#### Data extract:
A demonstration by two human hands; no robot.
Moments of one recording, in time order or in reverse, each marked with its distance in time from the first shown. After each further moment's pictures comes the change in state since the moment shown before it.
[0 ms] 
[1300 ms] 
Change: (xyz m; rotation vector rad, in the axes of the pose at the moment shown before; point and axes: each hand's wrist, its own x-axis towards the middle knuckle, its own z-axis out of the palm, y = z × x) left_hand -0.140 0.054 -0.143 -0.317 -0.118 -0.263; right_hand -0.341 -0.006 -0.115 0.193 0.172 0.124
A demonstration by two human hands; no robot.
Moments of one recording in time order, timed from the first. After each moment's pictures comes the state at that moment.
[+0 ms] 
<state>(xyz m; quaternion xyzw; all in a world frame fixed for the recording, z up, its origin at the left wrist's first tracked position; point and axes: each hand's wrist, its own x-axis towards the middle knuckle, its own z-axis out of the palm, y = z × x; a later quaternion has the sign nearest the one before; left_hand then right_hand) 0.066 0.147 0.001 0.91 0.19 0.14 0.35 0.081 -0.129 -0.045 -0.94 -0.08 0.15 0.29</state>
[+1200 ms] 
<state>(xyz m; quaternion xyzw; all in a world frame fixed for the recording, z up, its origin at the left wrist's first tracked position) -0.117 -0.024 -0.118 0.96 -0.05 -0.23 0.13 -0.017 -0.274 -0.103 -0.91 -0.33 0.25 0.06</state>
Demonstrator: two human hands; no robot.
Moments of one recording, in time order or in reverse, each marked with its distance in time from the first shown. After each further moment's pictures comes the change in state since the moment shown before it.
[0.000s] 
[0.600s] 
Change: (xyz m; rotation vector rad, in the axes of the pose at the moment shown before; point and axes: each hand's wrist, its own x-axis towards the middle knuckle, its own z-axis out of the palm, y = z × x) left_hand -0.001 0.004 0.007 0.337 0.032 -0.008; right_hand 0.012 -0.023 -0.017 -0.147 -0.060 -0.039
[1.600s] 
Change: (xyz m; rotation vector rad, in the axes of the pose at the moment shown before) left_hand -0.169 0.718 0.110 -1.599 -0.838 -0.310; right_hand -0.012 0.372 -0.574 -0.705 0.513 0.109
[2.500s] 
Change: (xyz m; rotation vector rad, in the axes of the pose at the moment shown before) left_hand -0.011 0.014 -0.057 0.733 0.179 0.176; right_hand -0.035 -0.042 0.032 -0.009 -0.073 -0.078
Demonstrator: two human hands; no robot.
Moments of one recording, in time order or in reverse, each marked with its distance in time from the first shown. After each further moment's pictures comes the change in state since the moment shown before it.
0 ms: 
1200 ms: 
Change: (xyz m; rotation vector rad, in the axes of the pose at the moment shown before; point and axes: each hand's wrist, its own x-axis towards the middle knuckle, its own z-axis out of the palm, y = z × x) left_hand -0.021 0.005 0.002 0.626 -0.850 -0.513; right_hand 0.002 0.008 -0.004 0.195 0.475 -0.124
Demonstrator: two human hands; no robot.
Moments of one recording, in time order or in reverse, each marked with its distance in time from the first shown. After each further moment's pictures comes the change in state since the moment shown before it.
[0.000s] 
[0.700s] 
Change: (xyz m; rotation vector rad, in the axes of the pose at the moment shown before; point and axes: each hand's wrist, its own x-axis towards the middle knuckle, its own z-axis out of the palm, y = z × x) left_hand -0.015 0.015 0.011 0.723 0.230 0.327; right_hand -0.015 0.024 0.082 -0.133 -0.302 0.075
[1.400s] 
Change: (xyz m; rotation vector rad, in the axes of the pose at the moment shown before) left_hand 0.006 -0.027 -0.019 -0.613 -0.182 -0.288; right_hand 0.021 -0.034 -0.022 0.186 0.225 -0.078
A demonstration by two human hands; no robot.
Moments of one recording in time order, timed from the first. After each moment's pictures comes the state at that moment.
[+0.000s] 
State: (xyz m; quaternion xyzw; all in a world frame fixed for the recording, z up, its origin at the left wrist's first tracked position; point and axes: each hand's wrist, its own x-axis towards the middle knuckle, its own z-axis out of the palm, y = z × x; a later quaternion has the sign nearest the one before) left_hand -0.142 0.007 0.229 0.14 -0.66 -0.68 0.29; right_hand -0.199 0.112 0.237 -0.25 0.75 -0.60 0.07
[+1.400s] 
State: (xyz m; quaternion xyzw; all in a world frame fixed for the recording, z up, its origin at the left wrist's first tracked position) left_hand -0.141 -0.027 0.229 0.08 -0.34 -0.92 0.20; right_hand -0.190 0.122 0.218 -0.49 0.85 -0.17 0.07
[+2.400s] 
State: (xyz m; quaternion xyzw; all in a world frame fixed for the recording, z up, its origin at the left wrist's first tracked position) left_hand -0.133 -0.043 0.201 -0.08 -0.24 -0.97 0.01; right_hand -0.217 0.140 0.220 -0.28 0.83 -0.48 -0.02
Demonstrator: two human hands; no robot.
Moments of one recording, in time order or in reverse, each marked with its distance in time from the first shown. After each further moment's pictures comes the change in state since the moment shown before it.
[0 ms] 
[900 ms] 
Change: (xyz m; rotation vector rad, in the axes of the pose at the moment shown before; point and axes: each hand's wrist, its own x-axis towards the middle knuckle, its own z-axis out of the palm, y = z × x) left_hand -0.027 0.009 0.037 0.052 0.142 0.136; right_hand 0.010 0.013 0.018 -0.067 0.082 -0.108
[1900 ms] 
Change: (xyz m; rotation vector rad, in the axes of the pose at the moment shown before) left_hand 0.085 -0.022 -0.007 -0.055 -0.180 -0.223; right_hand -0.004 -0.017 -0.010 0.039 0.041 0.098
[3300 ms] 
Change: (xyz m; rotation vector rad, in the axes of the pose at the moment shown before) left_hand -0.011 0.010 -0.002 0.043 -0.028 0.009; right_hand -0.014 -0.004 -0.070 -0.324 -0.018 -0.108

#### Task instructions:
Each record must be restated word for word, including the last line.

#### Problem solution:
A demonstration by two human hands; no robot.
Moments of one recording, in time order or in reverse, each marked with its distance in time from the first shown. After each further moment's pictures comes the change in state since the moment shown before it.
[0 ms] 
[1300 ms] 
Change: (xyz m; rotation vector rad, in the axes of the pose at the moment shown before; point and axes: each hand's wrist, its own x-axis towards the middle knuckle, its own z-axis out of the palm, y = z × x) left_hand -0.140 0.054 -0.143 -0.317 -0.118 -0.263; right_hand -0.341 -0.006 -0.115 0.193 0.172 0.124
A demonstration by two human hands; no robot.
Moments of one recording in time order, timed from the first. After each moment's pictures comes the state at that moment.
[+0 ms] 
<state>(xyz m; quaternion xyzw; all in a world frame fixed for the recording, z up, its origin at the left wrist's first tracked position; point and axes: each hand's wrist, its own x-axis towards the middle knuckle, its own z-axis out of the palm, y = z × x; a later quaternion has the sign nearest the one before; left_hand then right_hand) 0.066 0.147 0.001 0.91 0.19 0.14 0.35 0.081 -0.129 -0.045 -0.94 -0.08 0.15 0.29</state>
[+1200 ms] 
<state>(xyz m; quaternion xyzw; all in a world frame fixed for the recording, z up, its origin at the left wrist's first tracked position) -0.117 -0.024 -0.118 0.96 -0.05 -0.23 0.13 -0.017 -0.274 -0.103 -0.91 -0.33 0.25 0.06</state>
Demonstrator: two human hands; no robot.
Moments of one recording, in time order or in reverse, each marked with its distance in time from the first shown. After each further moment's pictures comes the change in state since the moment shown before it.
[0.000s] 
[0.600s] 
Change: (xyz m; rotation vector rad, in the axes of the pose at the moment shown before; point and axes: each hand's wrist, its own x-axis towards the middle knuckle, its own z-axis out of the palm, y = z × x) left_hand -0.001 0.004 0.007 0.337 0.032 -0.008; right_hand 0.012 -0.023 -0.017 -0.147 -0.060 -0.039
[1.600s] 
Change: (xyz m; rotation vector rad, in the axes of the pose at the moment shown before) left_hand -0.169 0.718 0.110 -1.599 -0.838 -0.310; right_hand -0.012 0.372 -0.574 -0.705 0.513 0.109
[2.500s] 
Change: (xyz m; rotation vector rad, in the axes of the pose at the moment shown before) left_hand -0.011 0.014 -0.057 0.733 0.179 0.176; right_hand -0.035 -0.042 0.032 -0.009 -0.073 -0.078
Demonstrator: two human hands; no robot.
Moments of one recording, in time order or in reverse, each marked with its distance in time from the first shown. After each further moment's pictures comes the change in state since the moment shown before it.
0 ms: 
1200 ms: 
Change: (xyz m; rotation vector rad, in the axes of the pose at the moment shown before; point and axes: each hand's wrist, its own x-axis towards the middle knuckle, its own z-axis out of the palm, y = z × x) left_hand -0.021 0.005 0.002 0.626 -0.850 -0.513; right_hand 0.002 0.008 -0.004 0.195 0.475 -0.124
Demonstrator: two human hands; no robot.
Moments of one recording, in time order or in reverse, each marked with its distance in time from the first shown. After each further moment's pictures comes the change in state since the moment shown before it.
[0.000s] 
[0.700s] 
Change: (xyz m; rotation vector rad, in the axes of the pose at the moment shown before; point and axes: each hand's wrist, its own x-axis towards the middle knuckle, its own z-axis out of the palm, y = z × x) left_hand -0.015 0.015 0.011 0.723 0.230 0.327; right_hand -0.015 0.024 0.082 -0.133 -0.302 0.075
[1.400s] 
Change: (xyz m; rotation vector rad, in the axes of the pose at the moment shown before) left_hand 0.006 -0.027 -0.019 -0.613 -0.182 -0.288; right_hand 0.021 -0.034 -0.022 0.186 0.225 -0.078
A demonstration by two human hands; no robot.
Moments of one recording in time order, timed from the first. After each moment's pictures comes the state at that moment.
[+0.000s] 
State: (xyz m; quaternion xyzw; all in a world frame fixed for the recording, z up, its origin at the left wrist's first tracked position; point and axes: each hand's wrist, its own x-axis towards the middle knuckle, its own z-axis out of the palm, y = z × x; a later quaternion has the sign nearest the one before) left_hand -0.142 0.007 0.229 0.14 -0.66 -0.68 0.29; right_hand -0.199 0.112 0.237 -0.25 0.75 -0.60 0.07
[+1.400s] 
State: (xyz m; quaternion xyzw; all in a world frame fixed for the recording, z up, its origin at the left wrist's first tracked position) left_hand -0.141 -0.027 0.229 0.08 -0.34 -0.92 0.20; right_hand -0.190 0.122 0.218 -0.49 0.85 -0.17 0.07
[+2.400s] 
State: (xyz m; quaternion xyzw; all in a world frame fixed for the recording, z up, its origin at the left wrist's first tracked position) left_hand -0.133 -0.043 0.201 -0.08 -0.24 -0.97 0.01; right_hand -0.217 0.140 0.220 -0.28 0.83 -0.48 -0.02
Demonstrator: two human hands; no robot.
Moments of one recording, in time order or in reverse, each marked with its distance in time from the first shown. After each further moment's pictures comes the change in state since the moment shown before it.
[0 ms] 
[900 ms] 
Change: (xyz m; rotation vector rad, in the axes of the pose at the moment shown before; point and axes: each hand's wrist, its own x-axis towards the middle knuckle, its own z-axis out of the palm, y = z × x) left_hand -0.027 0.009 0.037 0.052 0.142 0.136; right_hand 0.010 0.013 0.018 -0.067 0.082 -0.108
[1900 ms] 
Change: (xyz m; rotation vector rad, in the axes of the pose at the moment shown before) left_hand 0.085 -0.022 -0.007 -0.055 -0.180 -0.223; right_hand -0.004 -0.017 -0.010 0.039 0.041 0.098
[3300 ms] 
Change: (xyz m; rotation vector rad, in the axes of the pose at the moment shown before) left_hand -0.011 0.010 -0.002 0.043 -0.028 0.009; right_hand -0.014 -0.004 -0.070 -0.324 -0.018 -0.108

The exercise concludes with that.